How should I change this code to make it faster?

h = F.shape[0]
w = F.shape[1]
q = np.zeros((A.shape[0], A.shape[1], X.shape[2]))
for i in range(A.shape[0]):
    for j in range(A.shape[1]):
        mask[:,:,:] = 0
        mask[i:i + h,j:j + w,:] = 1
        q[i,j,:] = ((logBN*(1 - mask)).sum(axis=(0,1)) + 
                    (np.log(norm._pdf((X[i:i + h,j:j + w,:]-F[:,:,np.newaxis])/s2)/s2)).sum(axis=(0,1))

Answer 1

After heavy juggling through algebraic operations of log, exp, power, it all came to this -

# Params
m,n = F.shape[:2]
k1 = 1.0/(s2*np.sqrt(2*np.pi))
k2 = -0.5/s2**2
k3 = np.log(k1)*m*n

out = np.zeros((A.shape[0], A.shape[1], X.shape[2]))
for i in range(A.shape[0]):
    for j in range(A.shape[1]):
        mask[:] = 1
        mask[i:i + h,j:j + w,:] = 0
        XF = (X[i:i + h,j:j + w,:]-F[:,:,np.newaxis])        
        p1 = np.einsum('ijk,ijk->k',logBN,mask)
        p2 = k2*np.einsum('ijk,ijk->k',XF,XF)
        out[i,j,:] = p1 + p2
out += k3

Few things used were -

1] norm._pdf is basically : norm.pdf(x) = exp(-x**2/2)/sqrt(2*pi).
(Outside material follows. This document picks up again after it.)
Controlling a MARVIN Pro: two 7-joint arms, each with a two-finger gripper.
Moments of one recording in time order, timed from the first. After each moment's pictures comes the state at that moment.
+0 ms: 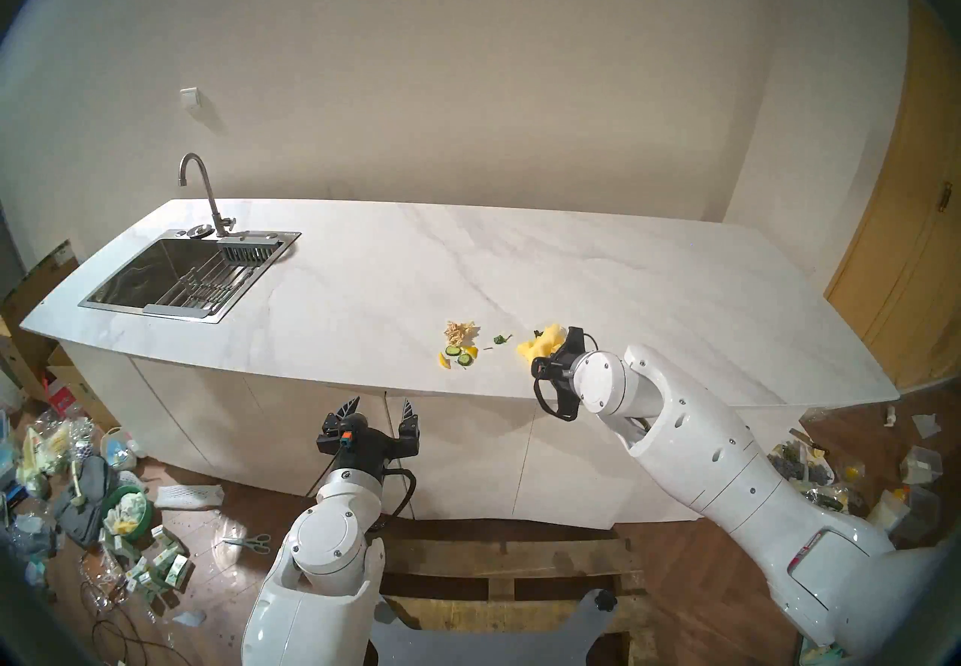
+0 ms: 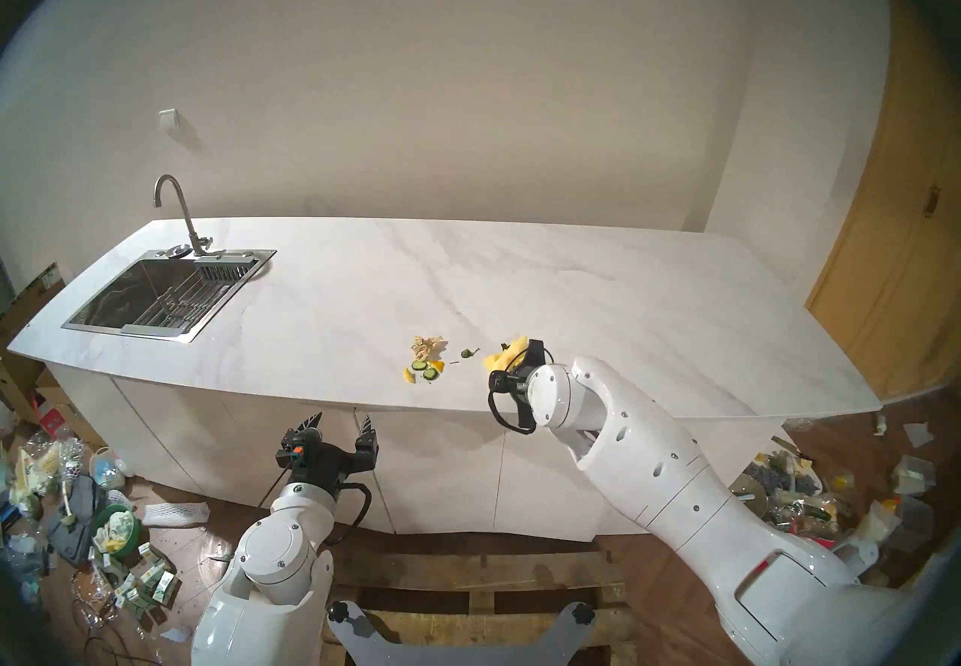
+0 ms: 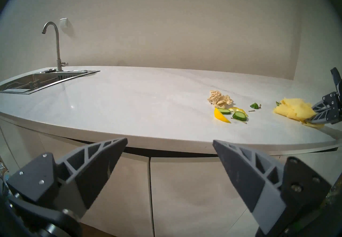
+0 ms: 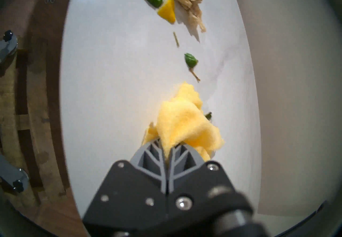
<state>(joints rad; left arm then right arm) 1.91 -1.57 -1.53 -1.77 -0.01 -0.02 0.04 -1.14 -1.13 0.92 -1.51 -0.73 0.45 0.60</state>
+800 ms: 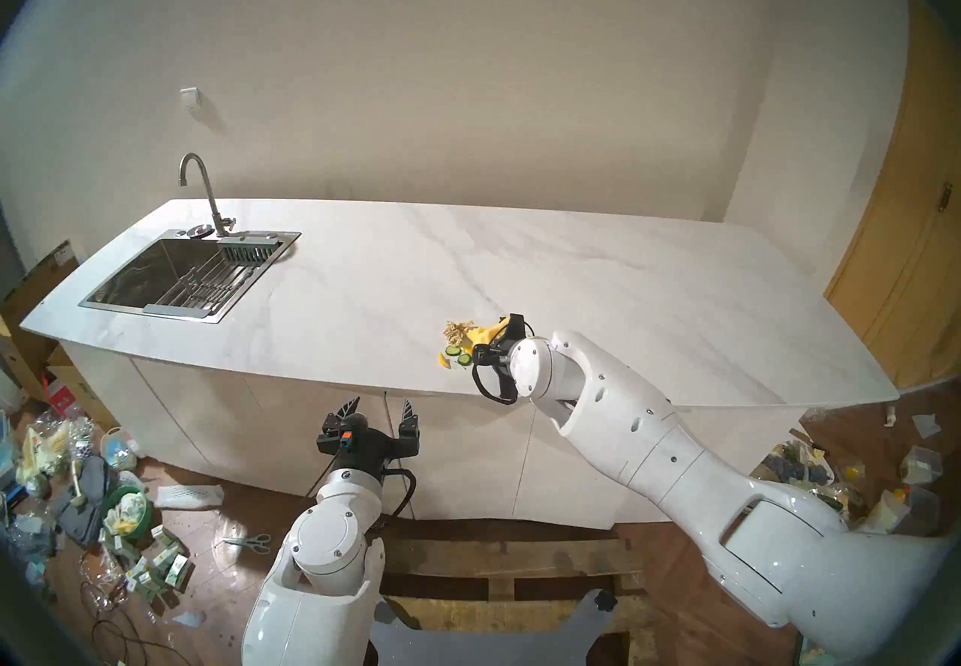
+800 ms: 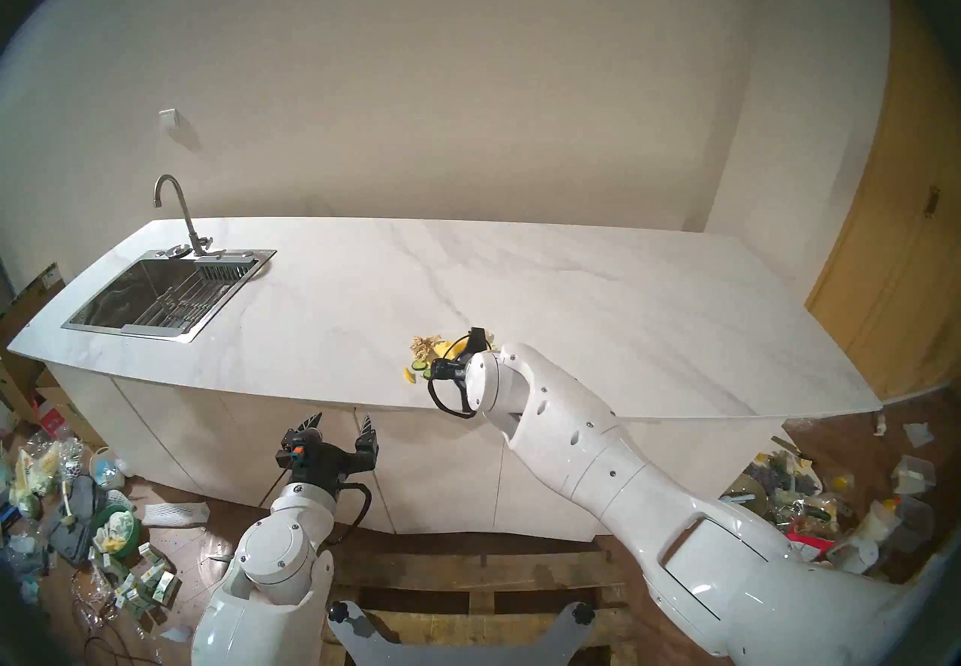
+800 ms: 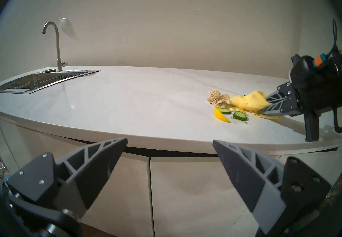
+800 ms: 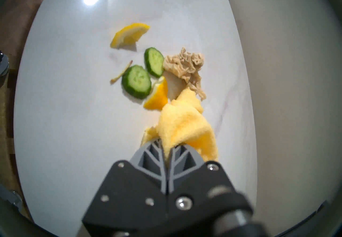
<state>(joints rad) 1.91 -1.57 -1.53 -1.77 -0.01 -0.02 0.04 -0.96 -1.36 0.80 -1.24 -0.73 0.41 0.52</state>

So, we could inline the implementation and optimize those at the script level.

2] The division by scalars won't be efficient, so those were replaced by multiplications by their reciprocals. So, as a pre-processing store their reciprocals before going into the loop.

Answer 2

Just trying to make sense of your inner loop

    mask[:,:,:] = 0
    mask[i:i + h,j:j + w,:] = 1
    q[i,j,:] = ((logBN*(1 - mask)).sum(axis=(0,1)) + 
                (np.log(norm._pdf((X[i:i + h,j:j + w,:]-F[:,:,np.newaxis])/s2)/s2)).sum(axis=(0,1))

looks like

idx = (slice(i,i+h), slice(j,j_w), slice(None))
mask = np.zeros(X.shape)
mask(idx) = 1
mask = 1 - mask 
# alt mask=np.ones(X.shape);mask[idx]=0
term1 = (logBN*mask).sum(axis=(0,1))
term2 = np.log(norm._pdf((X[idx] - F[...,None])/s2)/s2).sum(axis=(0,1))
q[i,j,:] = term1 + term2

So idx and mask define a subarray in A. You are using logBN outside the array; and term inside it. You are summing values on 1st 2 dim, so both term1 and term2 has shape X.shape[2], which you save in q.

That mask/window is 20x20.

As a first cut I'd try to calculate that term2 for all i,j at once. That looks like a typical sliding window problem. I'd also try to express the term1 as a subtraction - the whole logBN minus this window.